Hackingville, Ohio

There’s a lot of credulity in this country, and I noticed it when we saw Hillary break down before the New Hampshire primary. News reporters took it to be the real thing. Supposedly this led to a surge of votes for her in that primary, but the truth is that we’ll never know. The Kucinich recount in that state was halted when he dropped out of the race, and the whole process has been so sloppy and compromised that it’s just a black hole.

It’s credulity that leads us to trust e-voting without paper ballots. The very idea that a vote can be cast and counted in a black hole without chance of audit is supremely stupid. Turning our elections over to private corporations using proprietary software is a monumental violation of public trust. Those officials that have done this need to find other work.
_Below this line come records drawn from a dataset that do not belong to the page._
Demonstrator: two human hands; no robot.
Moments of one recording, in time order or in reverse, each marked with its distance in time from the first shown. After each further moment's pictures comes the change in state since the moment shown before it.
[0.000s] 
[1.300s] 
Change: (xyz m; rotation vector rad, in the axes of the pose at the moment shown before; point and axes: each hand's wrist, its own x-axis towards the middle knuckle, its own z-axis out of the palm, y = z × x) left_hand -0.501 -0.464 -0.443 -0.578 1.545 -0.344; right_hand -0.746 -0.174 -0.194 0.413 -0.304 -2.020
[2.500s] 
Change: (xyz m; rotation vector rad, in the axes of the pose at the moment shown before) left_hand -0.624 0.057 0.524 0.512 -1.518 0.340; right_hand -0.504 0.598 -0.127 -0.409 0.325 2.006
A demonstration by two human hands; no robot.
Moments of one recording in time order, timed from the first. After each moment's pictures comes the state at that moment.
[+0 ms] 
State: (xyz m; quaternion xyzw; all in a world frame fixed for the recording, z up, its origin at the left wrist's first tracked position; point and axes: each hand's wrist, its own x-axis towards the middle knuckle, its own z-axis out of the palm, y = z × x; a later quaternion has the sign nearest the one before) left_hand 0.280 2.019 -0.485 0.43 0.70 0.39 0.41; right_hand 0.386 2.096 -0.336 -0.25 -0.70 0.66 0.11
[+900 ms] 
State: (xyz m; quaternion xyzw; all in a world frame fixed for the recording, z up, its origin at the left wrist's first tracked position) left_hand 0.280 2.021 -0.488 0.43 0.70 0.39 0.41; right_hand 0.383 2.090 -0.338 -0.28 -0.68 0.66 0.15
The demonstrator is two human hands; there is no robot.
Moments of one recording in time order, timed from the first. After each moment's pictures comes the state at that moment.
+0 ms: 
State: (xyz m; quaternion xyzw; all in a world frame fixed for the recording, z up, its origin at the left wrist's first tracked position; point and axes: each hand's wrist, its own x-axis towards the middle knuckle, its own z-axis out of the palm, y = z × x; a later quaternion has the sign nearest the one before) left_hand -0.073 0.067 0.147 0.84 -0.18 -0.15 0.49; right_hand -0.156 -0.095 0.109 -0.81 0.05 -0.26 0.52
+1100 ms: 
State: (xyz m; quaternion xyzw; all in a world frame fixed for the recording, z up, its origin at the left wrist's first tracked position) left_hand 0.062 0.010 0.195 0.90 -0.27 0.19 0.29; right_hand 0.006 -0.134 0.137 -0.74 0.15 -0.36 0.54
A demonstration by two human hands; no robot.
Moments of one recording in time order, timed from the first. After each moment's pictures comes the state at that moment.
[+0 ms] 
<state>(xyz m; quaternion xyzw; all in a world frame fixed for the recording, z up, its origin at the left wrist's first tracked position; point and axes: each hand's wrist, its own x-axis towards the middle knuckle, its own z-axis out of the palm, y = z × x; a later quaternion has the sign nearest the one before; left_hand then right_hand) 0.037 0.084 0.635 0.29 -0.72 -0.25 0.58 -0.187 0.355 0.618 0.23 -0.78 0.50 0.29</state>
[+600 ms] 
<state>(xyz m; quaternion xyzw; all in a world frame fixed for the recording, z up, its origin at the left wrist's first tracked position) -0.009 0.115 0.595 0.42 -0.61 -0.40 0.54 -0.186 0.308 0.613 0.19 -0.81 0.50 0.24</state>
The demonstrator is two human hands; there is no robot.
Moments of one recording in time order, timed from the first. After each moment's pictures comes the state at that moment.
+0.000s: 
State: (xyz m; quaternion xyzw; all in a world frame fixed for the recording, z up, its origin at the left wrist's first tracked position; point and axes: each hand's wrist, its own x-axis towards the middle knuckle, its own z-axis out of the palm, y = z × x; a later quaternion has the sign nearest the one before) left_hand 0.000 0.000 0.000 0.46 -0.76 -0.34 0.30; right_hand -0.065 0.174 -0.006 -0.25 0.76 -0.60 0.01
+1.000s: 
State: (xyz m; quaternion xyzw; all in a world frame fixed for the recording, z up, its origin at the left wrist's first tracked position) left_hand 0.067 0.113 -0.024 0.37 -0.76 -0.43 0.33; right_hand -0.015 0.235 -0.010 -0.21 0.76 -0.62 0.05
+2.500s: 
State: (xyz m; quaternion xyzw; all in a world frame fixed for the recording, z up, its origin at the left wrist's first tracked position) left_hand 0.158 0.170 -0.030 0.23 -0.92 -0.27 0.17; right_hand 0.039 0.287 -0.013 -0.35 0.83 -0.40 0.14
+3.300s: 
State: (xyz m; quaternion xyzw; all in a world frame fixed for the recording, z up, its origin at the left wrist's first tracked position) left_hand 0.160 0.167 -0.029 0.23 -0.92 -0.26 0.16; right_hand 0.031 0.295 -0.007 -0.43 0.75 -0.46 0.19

Here’s Robert F. Kennedy Jr., writing in the 2/7/09 issue of Rolling Stone, on an audit done of Ohio’s voting system:

When Ohio Secretary of State Jennifer Brunner ordered an audit of electronic voting machines in her state last year, she fully expected to uncover a host of security flaws. As I reported in “Was the 2004 Election Stolen” (Rolling Stone 1002), Ohio’s touch-screen machines were open to hacking, flipped votes from John Kerry to George Bush, and on one case spontaneously cast 3,893 votes for the president.

But even this dismal track record didn’t prepare Brunner for the verdict returned by two teams of independent researchers in December. “I was shocked and dismayed,” she says. “I couldn’t sleep for days after I first read these reports. All of the systems failed miserably.”

The Ohio audit is the most exhaustive study of e-voting machines in the nation. Two teams of nonpartisan researchers – one composed of corporate-security experts, the other of academics – found that the terminals are so insecure they simply cannot be trusted. “There is the ability,” concludes Brunner, “to mount a wholesale attack on our voting system.”

Researchers were able to alter election results using only a magnet and a personal digital assistant. Forty percent of touch-screen machines manufactured by Diebold – now known as Premier – flipped votes, and one of the company’s machines erased votes without warning once its memory card was full. Even more alarming, electronic ballot counters could be rigged by poll workers to disregard votes without anyone knowing. “If that were done for just a few minutes every hour, you will have a final vote total that doesn’t look too far off,” says Brunner. “Unless you did a hand count of every ballot, you’d never know it.”

Brunner is urging state lawmakers to replace touch-screen equipment with paper ballots that can be electronically scanned and tabulated by bipartisan election boards. But the danger posed by touch-screen machines, she warns, isn’t confined to Ohio – her audit confirmed flaws that have been uncovered from California to Connecticut.

“Systems used across the country have critical security flaws,” she says. “Public officials have an obligation to act on this.

When we have to rely on paperless e-voting to count our votes, our only audit check is pre-election and exit polls. They’ve been widely variant since the advent of gadgetry, leading trusting souls to speculate that polling is no longer a respected science.

Is there some kind of award for that kind of naiveté?

4 thoughts on “Hackingville, Ohio

  1. You don’t know. It’s your prejudice talking. You’re falling into the “character trap.” Let’s agree to keep the debate on the issues and Clinton’s record, shall we? There’s plenty meat there for you.